The hydrolysis of ethyl acetate (CH3COOC2H5) by sodium hydroxide yields ethanol (C2H5OH) and sodium acetate (NaO2CCH3) by the reaction shown, which follows second order kinetics. In an experiment 500 mL of 0.1 M ethylacetate in water is mixed with 500 mL of 0.1 M NaOH in water. After 20 minutes the concentration of sodium acetate is measured and is 0.0435M. Determine the rate constant for the reaction.
(1/A)-(1/Ao) = kt
You know Ao and t from the problem. You can calculate A, subtitute and solve for k.

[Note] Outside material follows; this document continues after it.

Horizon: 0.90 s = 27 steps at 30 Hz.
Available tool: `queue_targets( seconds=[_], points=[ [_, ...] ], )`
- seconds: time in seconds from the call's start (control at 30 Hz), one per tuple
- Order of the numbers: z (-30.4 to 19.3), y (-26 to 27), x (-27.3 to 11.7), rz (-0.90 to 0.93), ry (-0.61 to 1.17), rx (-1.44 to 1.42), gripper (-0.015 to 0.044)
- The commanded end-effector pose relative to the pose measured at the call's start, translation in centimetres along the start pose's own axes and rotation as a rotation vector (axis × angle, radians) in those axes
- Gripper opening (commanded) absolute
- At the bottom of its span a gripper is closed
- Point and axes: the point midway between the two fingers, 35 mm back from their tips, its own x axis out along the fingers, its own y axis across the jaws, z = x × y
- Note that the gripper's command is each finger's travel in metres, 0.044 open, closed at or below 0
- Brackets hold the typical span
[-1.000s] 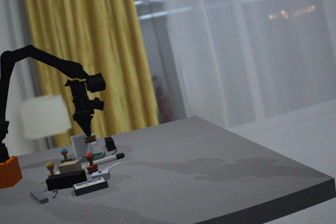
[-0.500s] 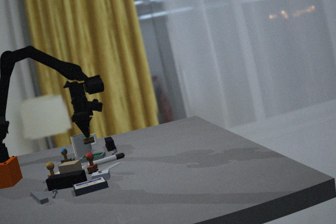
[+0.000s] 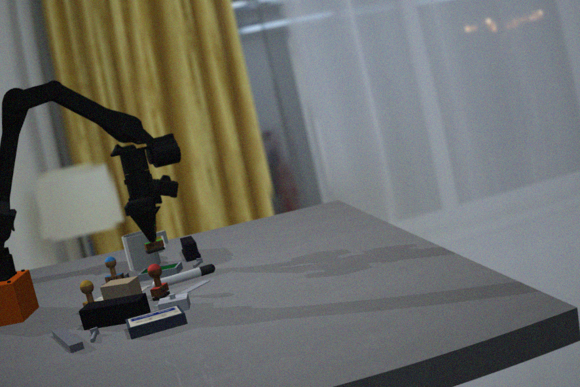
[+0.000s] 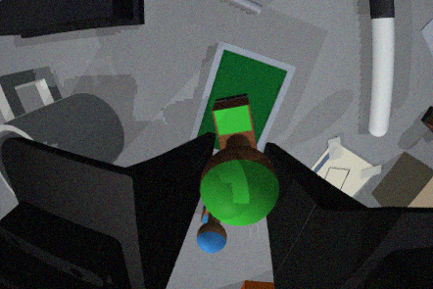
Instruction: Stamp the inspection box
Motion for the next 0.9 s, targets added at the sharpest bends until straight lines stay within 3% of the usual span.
queue_targets(
  seconds=[0.0,0.87],
  points=[
    [0.0,-0.1,0.3,-0.005,-0.001,0.002,0.0000],
    [0.0,-0.1,2.0,-0.006,-0.002,0.001,0.0000]
  ],
)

post your work if you get stuck.
To determine the rate constant for the reaction, we can use the integrated rate law for a second-order reaction. The integrated rate law equation is:
1/[A]t - 1/[A]0 = kt
Where:
[A]t = concentration of reactant at time t
[A]0 = initial concentration of reactant
k = rate constant
t = time
In this case, we are given the concentration of sodium acetate ([A]t) as 0.0435 M, the initial concentration of ethyl acetate ([A]0) as 0.1 M, and the time (t) as 20 minutes.
Let's plug the values into the integrated rate law equation and solve for k:
1/0.0435 - 1/0.1 = k * 20
Simplifying the equation:
23.0 - 10.0 = k * 20
13.0 = k * 20
Now, we can solve for k:
k = 13.0 / 20
k = 0.65 min^-1
Therefore, the rate constant for the reaction is 0.65 min^-1.
To determine the rate constant for the hydrolysis reaction, you can use the second-order rate equation:
Rate = k * [ethyl acetate] * [sodium hydroxide]
where:
- Rate is the rate of reaction
- k is the rate constant
- [ethyl acetate] and [sodium hydroxide] are the concentrations of ethyl acetate and sodium hydroxide, respectively.
Given that the reaction follows second-order kinetics, the rate equation can be simplified to:
Rate = k * [ethyl acetate]^2
To find the rate constant (k), we need to rearrange the equation and solve for k.
First, we need to determine the initial concentration of ethyl acetate ([ethyl acetate]_0). Since we mixed equal volumes of 0.1 M ethyl acetate and 0.1 M sodium hydroxide, the initial concentration of ethyl acetate is:
[ethyl acetate]_0 = (0.1 M) * (500 mL / 1000 mL)
= 0.05 M
Next, we can calculate the rate of the reaction using the concentration of sodium acetate after 20 minutes ([sodium acetate]_20 min) and the known volume:
Rate = (0.0435 M) / (20 min)
Finally, we can substitute the values into the rate equation to solve for the rate constant (k):
k = Rate / [ethyl acetate]^2
= (0.0435 M) / ((0.05 M)^2)
Evaluating this expression will give you the numeric value of the rate constant.